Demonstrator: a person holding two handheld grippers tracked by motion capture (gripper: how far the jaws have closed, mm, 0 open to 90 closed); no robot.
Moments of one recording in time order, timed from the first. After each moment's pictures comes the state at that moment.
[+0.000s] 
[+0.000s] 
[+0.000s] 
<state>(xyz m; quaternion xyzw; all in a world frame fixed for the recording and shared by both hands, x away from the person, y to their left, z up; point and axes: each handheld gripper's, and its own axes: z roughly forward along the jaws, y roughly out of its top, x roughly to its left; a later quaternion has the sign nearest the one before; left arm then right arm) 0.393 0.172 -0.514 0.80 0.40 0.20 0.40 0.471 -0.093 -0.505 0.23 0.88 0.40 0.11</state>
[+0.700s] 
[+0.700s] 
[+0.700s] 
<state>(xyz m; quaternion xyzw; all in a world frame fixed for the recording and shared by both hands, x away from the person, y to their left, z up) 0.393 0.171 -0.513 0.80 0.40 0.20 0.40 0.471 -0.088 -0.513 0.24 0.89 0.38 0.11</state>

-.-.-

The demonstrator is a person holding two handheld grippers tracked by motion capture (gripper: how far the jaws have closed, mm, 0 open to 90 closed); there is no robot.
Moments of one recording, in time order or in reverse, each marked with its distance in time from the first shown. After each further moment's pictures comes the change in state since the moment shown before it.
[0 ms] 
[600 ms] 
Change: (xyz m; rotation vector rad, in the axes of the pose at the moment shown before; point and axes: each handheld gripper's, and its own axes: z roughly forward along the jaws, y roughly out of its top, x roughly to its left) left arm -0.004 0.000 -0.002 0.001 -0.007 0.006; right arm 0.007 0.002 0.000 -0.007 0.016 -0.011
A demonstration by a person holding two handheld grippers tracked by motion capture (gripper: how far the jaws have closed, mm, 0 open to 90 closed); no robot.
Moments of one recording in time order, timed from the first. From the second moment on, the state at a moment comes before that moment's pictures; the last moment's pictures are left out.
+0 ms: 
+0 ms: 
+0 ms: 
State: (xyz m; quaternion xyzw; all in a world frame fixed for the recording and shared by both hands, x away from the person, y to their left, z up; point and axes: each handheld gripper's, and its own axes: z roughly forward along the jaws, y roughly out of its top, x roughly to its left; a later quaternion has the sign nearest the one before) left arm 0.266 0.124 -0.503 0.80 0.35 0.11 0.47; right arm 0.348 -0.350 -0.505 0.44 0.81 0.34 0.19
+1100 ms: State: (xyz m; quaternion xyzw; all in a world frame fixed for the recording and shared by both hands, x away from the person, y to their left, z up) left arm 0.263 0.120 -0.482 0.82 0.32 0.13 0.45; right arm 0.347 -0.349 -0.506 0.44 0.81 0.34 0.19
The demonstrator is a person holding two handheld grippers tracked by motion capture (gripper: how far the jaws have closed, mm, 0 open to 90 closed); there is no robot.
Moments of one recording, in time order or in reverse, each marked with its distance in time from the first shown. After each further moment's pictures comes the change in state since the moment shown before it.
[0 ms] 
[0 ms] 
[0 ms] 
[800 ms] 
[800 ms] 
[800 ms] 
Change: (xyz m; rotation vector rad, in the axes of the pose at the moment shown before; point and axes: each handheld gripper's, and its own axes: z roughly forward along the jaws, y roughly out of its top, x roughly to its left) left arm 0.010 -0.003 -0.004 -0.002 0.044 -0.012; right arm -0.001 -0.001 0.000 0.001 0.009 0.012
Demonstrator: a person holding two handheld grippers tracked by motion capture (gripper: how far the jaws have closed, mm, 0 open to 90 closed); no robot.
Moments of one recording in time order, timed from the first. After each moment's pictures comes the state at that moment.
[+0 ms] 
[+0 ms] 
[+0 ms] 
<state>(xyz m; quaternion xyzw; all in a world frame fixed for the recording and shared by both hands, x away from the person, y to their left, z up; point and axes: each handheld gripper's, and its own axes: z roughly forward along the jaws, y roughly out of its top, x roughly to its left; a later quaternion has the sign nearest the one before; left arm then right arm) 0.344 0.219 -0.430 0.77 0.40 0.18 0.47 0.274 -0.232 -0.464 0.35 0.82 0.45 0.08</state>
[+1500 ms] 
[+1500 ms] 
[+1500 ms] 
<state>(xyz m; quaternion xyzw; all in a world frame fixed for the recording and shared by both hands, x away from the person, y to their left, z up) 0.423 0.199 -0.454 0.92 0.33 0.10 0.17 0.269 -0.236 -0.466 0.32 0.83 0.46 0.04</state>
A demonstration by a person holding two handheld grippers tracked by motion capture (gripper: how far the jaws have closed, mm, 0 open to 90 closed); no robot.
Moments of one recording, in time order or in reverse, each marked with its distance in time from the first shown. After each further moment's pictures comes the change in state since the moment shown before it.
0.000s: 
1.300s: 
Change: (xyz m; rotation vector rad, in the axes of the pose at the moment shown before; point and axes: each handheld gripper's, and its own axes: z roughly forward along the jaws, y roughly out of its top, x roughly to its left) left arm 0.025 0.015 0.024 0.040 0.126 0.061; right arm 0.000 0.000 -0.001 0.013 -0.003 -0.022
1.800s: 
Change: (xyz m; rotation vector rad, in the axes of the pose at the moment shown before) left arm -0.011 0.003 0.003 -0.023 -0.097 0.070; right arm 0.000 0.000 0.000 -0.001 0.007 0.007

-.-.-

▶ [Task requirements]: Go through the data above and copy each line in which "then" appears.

▶ [Response to this task]:
<state>(xyz m; quaternion xyzw; all in a world frame fixed for the recording and shared by both hands, x away from the person, y to their left, z up; point and axes: each handheld gripper's, and its own axes: z roughly forward along the jaws, y roughly out of its top, x roughly to its left; a later quaternion has the sign nearest the one before; left arm then right arm) 0.393 0.172 -0.514 0.80 0.40 0.20 0.40 0.471 -0.093 -0.505 0.23 0.88 0.40 0.11</state>
<state>(xyz m; quaternion xyzw; all in a world frame fixed for the recording and shared by both hands, x away from the person, y to their left, z up; point and axes: each handheld gripper's, and its own axes: z roughly forward along the jaws, y roughly out of its top, x roughly to its left; a later quaternion has the sign nearest the one before; left arm then right arm) 0.344 0.219 -0.430 0.77 0.40 0.18 0.47 0.274 -0.232 -0.464 0.35 0.82 0.45 0.08</state>

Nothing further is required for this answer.